How to perform clustering using scikit-learn?
Published on Aug. 22, 2023, 12:18 p.m.
To perform clustering using scikit-learn, you can follow these general steps:
- Load the dataset into scikit-learn and preprocess it if necessary.
- Choose a clustering algorithm that best suits your dataset and problem. Some popular ones include K-means, DBSCAN, and hierarchical clustering.
- Create an instance of the chosen clustering algorithm and set any hyperparameters as needed.
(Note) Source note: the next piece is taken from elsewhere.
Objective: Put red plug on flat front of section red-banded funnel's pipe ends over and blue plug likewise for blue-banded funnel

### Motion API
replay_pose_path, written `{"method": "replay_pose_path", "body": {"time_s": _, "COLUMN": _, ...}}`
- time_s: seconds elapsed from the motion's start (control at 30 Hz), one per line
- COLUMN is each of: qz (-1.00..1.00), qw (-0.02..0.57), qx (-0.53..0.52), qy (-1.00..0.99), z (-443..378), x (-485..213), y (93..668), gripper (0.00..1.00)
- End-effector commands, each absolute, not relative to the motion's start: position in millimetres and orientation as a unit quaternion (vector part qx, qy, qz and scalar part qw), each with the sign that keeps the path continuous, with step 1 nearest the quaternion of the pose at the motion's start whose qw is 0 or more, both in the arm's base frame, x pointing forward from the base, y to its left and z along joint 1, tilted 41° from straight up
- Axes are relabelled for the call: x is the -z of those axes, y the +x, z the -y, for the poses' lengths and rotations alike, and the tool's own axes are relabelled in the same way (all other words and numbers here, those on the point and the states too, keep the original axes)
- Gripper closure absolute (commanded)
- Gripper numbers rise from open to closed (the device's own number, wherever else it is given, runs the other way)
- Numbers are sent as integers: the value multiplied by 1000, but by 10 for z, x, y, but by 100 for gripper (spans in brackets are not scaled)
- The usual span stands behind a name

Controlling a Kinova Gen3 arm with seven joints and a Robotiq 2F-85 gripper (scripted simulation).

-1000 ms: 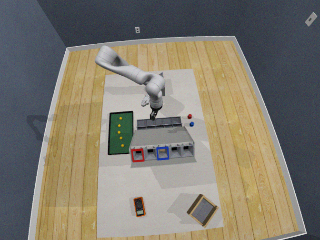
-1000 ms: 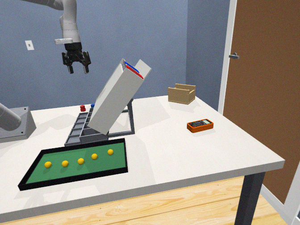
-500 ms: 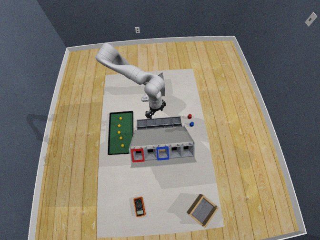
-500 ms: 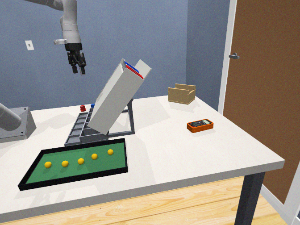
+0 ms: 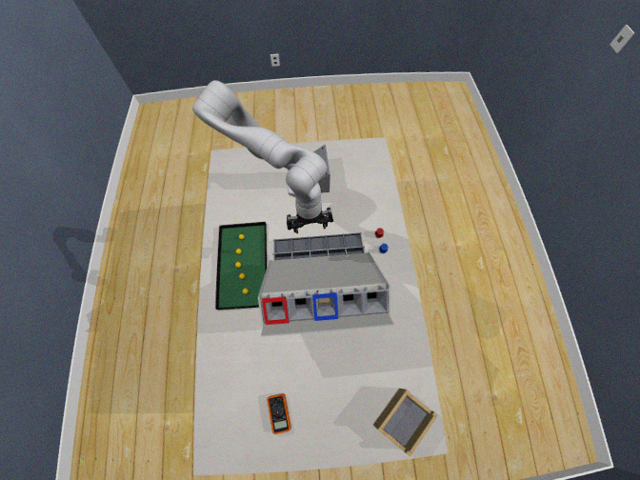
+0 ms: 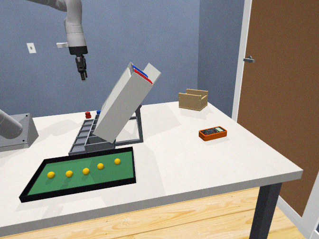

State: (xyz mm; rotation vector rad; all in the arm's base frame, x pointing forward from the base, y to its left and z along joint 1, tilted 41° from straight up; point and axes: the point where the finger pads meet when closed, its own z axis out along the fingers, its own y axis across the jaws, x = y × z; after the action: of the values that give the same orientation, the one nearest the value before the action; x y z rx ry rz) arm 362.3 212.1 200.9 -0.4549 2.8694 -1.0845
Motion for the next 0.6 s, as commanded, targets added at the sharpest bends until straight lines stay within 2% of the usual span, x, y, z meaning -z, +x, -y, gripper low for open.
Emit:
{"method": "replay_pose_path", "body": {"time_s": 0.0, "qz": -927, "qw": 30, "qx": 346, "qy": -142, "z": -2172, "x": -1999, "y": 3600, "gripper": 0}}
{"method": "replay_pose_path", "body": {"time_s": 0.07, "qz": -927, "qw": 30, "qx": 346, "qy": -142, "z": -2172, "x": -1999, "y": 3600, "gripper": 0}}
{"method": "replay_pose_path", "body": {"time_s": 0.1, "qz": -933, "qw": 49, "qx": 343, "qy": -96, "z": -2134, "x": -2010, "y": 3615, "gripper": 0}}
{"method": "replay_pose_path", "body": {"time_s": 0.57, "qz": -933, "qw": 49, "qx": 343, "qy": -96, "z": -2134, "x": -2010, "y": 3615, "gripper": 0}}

- Train the clustering model on the data by calling its
fit()
method. - If necessary, predict cluster labels for new data points using the
predict()
method of the trained model. - Evaluate the performance of the clustering algorithm using appropriate metrics such as silhouette score, coherence, or domain-specific measures.
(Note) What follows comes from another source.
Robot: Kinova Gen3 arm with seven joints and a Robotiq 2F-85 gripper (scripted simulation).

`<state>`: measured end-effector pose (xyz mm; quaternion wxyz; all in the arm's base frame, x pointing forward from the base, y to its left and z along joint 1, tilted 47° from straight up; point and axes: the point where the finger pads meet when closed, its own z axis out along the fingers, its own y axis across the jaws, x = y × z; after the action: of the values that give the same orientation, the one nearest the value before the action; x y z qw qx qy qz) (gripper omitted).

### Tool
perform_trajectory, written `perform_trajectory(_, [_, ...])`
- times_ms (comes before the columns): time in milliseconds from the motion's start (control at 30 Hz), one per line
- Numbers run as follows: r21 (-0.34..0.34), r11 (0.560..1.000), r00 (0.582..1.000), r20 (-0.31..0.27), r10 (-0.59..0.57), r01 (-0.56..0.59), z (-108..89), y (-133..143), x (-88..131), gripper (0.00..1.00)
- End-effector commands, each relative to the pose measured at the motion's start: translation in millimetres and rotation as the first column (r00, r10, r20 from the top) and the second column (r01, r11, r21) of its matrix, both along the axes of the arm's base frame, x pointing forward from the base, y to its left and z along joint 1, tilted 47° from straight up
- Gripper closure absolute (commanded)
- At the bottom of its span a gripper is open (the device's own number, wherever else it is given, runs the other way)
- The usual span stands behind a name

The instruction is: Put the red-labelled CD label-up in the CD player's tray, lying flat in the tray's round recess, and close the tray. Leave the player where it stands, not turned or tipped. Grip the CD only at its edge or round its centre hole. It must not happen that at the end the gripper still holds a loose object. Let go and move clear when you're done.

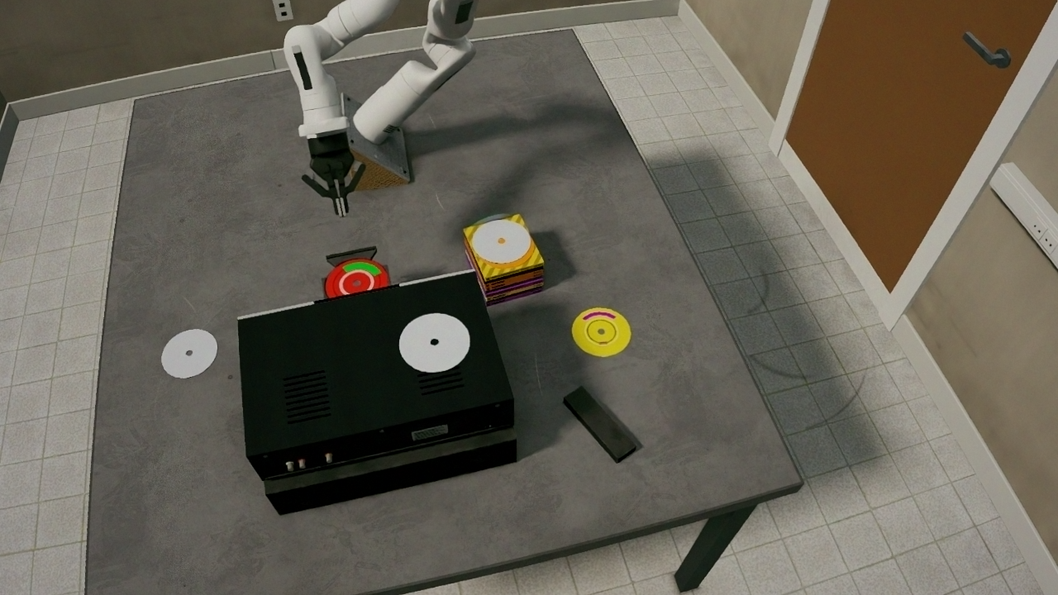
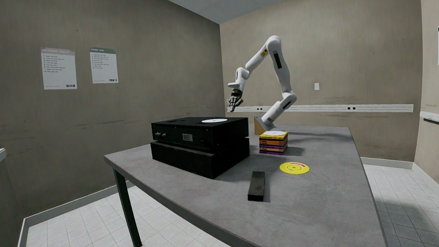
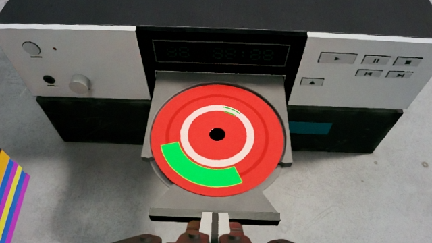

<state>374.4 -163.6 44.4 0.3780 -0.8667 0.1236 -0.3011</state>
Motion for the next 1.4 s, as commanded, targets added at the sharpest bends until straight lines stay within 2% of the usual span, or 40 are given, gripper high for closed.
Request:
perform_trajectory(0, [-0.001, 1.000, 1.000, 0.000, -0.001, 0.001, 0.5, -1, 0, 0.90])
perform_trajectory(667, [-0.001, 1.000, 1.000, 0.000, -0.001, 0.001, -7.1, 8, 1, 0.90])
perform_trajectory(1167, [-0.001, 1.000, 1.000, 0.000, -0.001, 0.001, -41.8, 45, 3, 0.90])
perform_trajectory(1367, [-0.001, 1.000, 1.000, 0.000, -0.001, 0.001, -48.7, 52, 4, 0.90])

Here is an example of performing K-means clustering on the iris dataset:
from sklearn.datasets import load_iris
from sklearn.cluster import KMeans
from sklearn.metrics import silhouette_score
iris_data = load_iris()
X = iris_data.data
y = iris_data.target
kmeans = KMeans(n_clusters=3, random_state=0)
kmeans.fit(X)
labels = kmeans.labels_
score = silhouette_score(X, labels)
print("Silhouette score:", score)
In this example, we are loading the iris dataset, instantiating the KMeans algorithm with 3 clusters, fitting the model and obtaining the predicted labels, and finally evaluating the model’s performance using the silhouette score.
By following these steps, you can perform clustering using scikit-learn on your own datasets.